= Task brief =
Look for the word "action" in the material below. Copy each line that has it.

= Information supplied =

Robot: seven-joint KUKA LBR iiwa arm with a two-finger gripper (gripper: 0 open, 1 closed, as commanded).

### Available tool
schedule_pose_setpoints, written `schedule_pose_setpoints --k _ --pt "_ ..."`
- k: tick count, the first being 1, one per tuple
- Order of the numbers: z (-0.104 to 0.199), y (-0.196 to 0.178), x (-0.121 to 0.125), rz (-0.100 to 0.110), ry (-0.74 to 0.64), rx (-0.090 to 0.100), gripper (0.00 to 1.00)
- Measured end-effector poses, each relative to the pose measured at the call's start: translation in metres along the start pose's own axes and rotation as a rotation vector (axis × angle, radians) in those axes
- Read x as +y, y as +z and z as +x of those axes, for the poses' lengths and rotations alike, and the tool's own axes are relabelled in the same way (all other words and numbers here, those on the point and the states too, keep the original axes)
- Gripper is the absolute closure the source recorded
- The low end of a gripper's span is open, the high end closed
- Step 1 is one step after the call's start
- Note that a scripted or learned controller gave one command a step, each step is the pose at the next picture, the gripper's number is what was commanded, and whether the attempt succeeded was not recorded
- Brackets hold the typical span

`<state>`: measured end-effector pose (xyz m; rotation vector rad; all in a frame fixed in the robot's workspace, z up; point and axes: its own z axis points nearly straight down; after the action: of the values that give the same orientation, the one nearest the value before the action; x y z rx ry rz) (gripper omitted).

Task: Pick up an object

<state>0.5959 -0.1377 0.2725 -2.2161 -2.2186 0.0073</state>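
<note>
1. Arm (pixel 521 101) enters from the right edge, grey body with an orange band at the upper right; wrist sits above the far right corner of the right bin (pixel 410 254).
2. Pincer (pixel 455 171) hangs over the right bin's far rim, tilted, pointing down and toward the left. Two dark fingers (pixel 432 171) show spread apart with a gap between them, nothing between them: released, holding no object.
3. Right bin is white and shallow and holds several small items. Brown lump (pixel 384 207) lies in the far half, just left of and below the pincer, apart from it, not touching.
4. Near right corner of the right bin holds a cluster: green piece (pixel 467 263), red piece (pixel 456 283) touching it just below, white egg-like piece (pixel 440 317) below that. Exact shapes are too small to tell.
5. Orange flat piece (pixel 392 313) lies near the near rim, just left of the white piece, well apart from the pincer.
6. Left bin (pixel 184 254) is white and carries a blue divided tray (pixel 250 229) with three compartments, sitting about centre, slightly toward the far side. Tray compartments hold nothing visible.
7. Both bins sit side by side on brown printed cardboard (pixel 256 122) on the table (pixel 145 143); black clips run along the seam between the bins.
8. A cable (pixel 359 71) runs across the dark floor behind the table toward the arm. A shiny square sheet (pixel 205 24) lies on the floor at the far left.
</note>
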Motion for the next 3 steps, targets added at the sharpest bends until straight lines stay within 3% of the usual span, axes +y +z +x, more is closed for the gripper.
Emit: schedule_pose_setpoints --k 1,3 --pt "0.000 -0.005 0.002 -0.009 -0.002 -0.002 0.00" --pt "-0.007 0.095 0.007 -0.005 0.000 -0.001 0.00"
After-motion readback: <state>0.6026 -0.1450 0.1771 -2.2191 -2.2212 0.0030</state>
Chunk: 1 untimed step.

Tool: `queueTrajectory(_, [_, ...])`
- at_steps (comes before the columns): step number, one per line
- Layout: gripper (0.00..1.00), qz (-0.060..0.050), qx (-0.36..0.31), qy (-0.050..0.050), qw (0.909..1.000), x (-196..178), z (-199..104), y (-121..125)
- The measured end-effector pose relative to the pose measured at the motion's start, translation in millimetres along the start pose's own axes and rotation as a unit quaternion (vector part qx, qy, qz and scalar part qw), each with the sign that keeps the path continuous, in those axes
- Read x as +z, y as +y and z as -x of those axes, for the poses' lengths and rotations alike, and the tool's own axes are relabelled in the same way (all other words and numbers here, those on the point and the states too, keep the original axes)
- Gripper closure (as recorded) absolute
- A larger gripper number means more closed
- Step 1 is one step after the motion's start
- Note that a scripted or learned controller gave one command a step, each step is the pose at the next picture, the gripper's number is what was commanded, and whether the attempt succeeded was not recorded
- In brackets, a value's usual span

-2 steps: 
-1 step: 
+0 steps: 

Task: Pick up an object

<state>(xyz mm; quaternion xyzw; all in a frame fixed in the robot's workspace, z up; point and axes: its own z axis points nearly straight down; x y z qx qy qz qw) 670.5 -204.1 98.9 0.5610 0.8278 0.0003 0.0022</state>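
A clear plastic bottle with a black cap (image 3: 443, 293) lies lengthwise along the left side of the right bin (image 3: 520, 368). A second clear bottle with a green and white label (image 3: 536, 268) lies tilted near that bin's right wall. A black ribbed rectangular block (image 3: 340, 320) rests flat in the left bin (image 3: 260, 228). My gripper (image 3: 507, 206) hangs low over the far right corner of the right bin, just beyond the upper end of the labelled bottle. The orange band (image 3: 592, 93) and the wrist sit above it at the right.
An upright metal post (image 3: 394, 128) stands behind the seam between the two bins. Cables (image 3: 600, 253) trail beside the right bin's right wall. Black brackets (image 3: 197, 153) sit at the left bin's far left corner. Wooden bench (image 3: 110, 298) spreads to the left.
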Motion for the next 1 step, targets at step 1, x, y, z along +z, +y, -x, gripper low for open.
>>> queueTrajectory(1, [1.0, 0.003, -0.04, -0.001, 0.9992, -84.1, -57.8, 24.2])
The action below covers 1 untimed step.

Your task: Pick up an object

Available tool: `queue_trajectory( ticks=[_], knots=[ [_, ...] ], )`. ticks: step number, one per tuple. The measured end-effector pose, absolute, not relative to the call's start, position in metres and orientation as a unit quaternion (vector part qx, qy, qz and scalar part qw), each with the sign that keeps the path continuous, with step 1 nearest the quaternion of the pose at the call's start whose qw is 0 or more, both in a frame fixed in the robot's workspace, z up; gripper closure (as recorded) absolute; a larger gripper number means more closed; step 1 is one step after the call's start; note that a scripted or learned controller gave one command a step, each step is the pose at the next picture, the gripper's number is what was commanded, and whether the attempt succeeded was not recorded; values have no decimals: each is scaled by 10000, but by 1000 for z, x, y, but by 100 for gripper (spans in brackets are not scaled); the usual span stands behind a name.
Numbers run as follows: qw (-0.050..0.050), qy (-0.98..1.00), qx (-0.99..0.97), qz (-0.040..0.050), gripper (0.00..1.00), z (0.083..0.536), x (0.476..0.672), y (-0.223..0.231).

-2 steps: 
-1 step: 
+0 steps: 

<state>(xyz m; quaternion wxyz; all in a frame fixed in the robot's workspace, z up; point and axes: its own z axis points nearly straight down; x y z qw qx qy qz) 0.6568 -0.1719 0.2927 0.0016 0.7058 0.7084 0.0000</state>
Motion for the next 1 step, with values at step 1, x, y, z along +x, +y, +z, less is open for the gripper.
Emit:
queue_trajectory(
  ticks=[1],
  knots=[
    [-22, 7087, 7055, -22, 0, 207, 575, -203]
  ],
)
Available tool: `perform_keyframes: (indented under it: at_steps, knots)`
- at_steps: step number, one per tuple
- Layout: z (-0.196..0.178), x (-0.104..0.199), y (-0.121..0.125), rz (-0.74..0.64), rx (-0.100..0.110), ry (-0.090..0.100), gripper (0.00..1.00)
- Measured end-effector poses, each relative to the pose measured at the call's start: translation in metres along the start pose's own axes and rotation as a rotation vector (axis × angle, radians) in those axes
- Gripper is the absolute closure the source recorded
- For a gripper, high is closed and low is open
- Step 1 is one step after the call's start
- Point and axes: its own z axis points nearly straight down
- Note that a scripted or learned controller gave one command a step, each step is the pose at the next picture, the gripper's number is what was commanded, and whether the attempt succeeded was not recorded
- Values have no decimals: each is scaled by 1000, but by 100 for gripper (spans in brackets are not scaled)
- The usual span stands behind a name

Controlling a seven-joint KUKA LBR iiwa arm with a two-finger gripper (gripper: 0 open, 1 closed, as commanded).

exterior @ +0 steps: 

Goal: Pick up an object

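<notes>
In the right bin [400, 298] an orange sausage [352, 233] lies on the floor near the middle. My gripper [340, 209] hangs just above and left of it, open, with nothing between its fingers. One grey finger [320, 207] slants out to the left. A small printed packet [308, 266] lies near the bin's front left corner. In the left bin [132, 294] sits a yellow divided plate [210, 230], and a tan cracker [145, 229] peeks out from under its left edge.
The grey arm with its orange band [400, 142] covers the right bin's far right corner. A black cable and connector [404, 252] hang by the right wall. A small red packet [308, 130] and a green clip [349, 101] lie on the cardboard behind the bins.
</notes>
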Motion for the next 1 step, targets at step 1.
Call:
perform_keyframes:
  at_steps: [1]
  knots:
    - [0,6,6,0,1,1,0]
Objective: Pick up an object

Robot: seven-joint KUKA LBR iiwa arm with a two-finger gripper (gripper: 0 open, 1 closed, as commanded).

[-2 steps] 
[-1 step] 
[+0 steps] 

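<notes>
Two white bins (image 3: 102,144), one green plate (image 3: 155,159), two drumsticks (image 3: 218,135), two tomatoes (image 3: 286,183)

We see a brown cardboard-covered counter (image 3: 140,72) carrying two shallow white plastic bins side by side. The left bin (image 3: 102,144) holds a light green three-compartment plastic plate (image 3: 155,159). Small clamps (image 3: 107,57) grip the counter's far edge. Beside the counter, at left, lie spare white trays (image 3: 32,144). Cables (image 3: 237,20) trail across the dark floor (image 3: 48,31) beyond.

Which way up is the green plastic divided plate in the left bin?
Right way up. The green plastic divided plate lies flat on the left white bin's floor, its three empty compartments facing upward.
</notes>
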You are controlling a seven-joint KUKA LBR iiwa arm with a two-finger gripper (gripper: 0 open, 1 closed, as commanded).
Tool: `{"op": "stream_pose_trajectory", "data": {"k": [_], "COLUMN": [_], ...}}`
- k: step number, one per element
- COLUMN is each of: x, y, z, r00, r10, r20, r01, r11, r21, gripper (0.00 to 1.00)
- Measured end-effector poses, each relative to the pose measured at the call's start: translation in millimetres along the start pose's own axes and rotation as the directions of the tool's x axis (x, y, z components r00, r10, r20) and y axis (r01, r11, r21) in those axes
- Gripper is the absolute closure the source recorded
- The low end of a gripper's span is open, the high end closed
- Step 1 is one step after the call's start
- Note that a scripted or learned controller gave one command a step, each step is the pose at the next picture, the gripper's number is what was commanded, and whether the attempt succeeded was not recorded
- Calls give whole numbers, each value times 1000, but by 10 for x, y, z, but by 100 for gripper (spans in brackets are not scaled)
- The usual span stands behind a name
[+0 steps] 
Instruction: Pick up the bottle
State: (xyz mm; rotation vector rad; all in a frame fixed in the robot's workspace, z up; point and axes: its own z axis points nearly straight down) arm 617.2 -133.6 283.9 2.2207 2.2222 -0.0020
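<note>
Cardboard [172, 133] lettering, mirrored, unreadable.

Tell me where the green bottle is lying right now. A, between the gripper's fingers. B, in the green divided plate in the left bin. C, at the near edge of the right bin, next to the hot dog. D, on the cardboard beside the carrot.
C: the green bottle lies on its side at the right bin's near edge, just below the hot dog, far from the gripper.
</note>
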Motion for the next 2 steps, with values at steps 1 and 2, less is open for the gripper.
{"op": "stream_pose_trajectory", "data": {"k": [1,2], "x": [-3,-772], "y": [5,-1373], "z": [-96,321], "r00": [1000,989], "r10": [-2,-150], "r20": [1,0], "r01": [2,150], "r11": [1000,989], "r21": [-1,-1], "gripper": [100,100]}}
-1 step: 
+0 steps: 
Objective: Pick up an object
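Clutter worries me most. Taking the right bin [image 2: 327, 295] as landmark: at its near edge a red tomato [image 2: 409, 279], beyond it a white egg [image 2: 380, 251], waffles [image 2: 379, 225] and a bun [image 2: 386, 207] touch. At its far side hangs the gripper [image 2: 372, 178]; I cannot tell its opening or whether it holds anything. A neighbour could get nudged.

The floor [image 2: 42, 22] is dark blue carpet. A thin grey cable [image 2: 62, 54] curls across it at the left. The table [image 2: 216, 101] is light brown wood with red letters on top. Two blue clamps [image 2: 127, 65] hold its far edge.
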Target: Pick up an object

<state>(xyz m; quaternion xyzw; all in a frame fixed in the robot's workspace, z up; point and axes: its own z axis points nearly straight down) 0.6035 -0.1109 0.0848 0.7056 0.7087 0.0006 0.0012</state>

= Answer to the problem =
`<state>`: measured end-effector pose (xyz m; rotation vector rad; all in a frame fixed in the robot's workspace, z up; point and axes: its own z axis points nearly straight down; after the action: of the values that give the same orientation, the one nearest the value before the action; x y z rx ry rz) (gripper omitted).
The action below covers 1 untimed step.

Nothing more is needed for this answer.